Nationalen Widerstandsrats Iran (NWRI)

Iran: Öffentliche Hinrichtungen gehen weiter

Ungeachtet internationaler Kritik, insbesondere seitens der EU, werden die öffentlichen Hinrichtungen im Iran fortgesetzt. Wie die italienische Tageszeitung "Corriere della Sera" am Dienstag meldete, wurde ein Mann wegen Polizistenmordes vor einer großen Zuschauermenge in Gonbad Kavus, im Nordosten des Landes, gehängt. Demnächst sind zwölf weitere Hinrichtungen allein in Kerman im Südost-Iran geplant.

Der zuletzt Gehenkte, Nasser Mohammad Khani, war verurteilt worden, weil er vor zwei Monaten einen Polizisten erstochen haben soll. Der Beamte war im Rahmen der vor einigen Monaten gestartete Kampagne gegen "unmoralische Bekleidung" und "unislamisches Verhalten" im Einsatz. Dabei werden etwa Frauen zum "korrekten" Tragen des islamischen Schleiers angehalten, Männern sollen westliche Frisuren abgewöhnt werden.

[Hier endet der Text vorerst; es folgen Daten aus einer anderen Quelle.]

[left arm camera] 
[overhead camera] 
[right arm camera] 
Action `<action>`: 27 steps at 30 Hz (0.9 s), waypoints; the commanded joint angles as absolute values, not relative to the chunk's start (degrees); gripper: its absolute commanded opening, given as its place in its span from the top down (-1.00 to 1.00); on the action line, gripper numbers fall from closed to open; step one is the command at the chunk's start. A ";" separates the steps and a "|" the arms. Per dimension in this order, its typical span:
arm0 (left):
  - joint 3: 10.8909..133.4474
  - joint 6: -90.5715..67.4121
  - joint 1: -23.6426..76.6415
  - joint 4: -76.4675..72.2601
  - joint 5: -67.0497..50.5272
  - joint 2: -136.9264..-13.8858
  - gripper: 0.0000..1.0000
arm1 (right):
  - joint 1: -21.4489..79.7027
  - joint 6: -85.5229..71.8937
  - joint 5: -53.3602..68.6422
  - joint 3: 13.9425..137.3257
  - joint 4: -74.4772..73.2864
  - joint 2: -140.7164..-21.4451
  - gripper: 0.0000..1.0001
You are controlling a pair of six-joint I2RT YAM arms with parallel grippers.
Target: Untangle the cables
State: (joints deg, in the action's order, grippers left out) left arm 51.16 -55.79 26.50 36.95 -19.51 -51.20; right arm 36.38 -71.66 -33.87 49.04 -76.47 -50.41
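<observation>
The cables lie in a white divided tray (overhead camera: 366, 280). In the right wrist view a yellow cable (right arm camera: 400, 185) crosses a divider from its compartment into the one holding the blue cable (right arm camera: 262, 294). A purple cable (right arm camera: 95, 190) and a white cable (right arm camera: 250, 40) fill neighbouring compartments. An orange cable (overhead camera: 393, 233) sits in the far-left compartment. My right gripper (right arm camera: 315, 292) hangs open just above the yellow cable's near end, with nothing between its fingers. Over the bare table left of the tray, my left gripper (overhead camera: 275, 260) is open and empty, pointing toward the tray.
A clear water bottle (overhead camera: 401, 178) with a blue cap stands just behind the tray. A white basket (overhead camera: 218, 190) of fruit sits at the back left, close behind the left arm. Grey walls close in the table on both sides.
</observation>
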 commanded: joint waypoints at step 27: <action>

In Kerman erklärte der lokale Polizeichef Mohammad Reza Eshagi vor Gläubigen in einer Moschee, die zwölf zum Tode Verurteilten seien im Zuge der selben Kampagne festgenommen worden. Die Vollstreckung werde demnächst erfolgen. Es war allerdings nicht klar, ob die Hinrichtungen öffentlich stattfinden werden. In diesem Fall werden die Delinquenten mit einem Seil um den Hals an einem Kran hochgezogen.

Seit Jahresbeginn wurden im Iran nach Medienberichten 149 Menschen exekutiert. Allein am 1. August wurden zehn Männer gehängt, sieben davon auf einem öffentlichen Platz in Mashhad im Ostiran. Weitere 16 wurden im berüchtigten Evin-Gefängnis in Teheran zwischen dem 15. und 22. Juli hingerichtet.